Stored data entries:
++++++++

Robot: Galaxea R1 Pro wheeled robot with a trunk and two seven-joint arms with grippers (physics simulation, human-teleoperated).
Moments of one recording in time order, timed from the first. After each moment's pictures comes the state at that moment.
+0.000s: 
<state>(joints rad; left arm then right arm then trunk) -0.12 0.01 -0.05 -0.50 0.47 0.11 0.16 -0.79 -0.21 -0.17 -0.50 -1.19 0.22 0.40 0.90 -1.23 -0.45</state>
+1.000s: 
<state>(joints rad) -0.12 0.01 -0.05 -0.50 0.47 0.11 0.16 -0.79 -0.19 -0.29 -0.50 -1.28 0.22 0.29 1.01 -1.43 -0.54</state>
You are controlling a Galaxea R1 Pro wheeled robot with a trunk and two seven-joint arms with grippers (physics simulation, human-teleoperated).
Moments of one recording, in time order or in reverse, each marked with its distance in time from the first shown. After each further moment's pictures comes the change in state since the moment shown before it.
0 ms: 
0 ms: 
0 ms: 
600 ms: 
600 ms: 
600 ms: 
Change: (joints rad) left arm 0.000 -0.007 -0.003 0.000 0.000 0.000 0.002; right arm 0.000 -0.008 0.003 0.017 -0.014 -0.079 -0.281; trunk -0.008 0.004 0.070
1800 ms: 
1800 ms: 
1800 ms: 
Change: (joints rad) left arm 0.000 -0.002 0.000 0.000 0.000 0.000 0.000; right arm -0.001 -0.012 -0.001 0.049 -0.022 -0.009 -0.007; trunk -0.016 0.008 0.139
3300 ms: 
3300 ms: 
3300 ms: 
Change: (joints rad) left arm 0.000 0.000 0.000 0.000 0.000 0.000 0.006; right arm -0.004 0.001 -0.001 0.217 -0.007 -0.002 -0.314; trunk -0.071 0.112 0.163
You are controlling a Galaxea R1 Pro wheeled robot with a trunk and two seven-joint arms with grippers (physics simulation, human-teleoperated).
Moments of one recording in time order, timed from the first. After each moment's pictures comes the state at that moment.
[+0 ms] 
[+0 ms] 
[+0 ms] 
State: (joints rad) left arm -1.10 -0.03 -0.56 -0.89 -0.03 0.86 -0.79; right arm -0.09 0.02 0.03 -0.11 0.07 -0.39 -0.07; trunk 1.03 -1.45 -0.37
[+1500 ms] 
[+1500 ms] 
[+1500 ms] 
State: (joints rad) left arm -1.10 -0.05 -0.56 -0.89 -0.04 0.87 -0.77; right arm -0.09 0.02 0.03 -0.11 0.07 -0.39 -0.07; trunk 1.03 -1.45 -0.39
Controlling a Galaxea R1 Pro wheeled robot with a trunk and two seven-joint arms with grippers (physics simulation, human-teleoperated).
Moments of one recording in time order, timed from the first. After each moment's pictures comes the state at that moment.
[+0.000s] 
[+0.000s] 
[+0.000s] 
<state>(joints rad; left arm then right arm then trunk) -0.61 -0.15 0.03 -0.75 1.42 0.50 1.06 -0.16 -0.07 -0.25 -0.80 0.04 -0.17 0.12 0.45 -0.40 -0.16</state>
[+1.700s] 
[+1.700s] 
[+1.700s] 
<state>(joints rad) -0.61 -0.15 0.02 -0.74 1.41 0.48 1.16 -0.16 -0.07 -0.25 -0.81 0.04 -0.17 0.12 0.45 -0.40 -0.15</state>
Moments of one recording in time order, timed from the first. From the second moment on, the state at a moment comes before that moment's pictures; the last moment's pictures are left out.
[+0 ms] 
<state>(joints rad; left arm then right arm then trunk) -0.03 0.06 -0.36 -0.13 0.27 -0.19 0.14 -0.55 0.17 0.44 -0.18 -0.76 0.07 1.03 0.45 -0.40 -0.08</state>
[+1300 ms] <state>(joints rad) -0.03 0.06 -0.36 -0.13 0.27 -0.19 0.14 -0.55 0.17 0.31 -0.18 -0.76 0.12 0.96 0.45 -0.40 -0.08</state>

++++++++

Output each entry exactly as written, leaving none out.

Robot: Galaxea R1 Pro wheeled robot with a trunk and two seven-joint arms with grippers (physics simulation, human-teleoperated).
Moments of one recording in time order, timed from the first. After each moment's pictures comes the state at that moment.
+0.000s: 
<state>(joints rad; left arm then right arm then trunk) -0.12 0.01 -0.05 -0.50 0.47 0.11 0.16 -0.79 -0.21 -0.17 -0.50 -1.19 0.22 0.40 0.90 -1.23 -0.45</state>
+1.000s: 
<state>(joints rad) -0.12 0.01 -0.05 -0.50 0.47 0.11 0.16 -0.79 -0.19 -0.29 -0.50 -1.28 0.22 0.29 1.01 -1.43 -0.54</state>
You are controlling a Galaxea R1 Pro wheeled robot with a trunk and two seven-joint arms with grippers (physics simulation, human-teleoperated).
Moments of one recording, in time order or in reverse, each marked with its distance in time from the first shown. After each further moment's pictures comes the change in state since the moment shown before it.
0 ms: 
0 ms: 
0 ms: 
600 ms: 
600 ms: 
600 ms: 
Change: (joints rad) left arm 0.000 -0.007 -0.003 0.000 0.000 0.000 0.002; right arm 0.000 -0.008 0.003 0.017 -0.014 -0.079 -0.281; trunk -0.008 0.004 0.070
1800 ms: 
1800 ms: 
1800 ms: 
Change: (joints rad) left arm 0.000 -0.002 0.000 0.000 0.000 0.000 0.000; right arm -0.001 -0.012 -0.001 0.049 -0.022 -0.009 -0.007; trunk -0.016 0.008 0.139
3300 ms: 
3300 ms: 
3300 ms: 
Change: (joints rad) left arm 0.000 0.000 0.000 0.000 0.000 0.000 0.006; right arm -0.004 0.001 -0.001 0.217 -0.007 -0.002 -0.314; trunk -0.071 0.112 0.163
You are controlling a Galaxea R1 Pro wheeled robot with a trunk and two seven-joint arms with grippers (physics simulation, human-teleoperated).
Moments of one recording in time order, timed from the first. After each moment's pictures comes the state at that moment.
[+0 ms] 
[+0 ms] 
[+0 ms] 
State: (joints rad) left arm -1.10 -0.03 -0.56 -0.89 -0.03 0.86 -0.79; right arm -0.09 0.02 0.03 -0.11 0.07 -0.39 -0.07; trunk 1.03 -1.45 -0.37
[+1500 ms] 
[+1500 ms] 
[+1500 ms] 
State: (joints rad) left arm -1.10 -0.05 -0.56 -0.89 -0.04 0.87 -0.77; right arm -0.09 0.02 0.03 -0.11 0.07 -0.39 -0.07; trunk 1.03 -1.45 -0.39
Controlling a Galaxea R1 Pro wheeled robot with a trunk and two seven-joint arms with grippers (physics simulation, human-teleoperated).
Moments of one recording in time order, timed from the first. After each moment's pictures comes the state at that moment.
[+0.000s] 
[+0.000s] 
[+0.000s] 
<state>(joints rad; left arm then right arm then trunk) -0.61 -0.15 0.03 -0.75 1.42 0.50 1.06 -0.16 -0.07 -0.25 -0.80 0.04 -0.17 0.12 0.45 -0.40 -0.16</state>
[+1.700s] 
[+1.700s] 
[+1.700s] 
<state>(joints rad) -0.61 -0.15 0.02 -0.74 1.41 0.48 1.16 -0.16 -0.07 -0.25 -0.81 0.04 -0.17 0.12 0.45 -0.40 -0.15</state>
Moments of one recording in time order, timed from the first. From the second moment on, the state at a moment comes before that moment's pictures; the last moment's pictures are left out.
[+0 ms] 
<state>(joints rad; left arm then right arm then trunk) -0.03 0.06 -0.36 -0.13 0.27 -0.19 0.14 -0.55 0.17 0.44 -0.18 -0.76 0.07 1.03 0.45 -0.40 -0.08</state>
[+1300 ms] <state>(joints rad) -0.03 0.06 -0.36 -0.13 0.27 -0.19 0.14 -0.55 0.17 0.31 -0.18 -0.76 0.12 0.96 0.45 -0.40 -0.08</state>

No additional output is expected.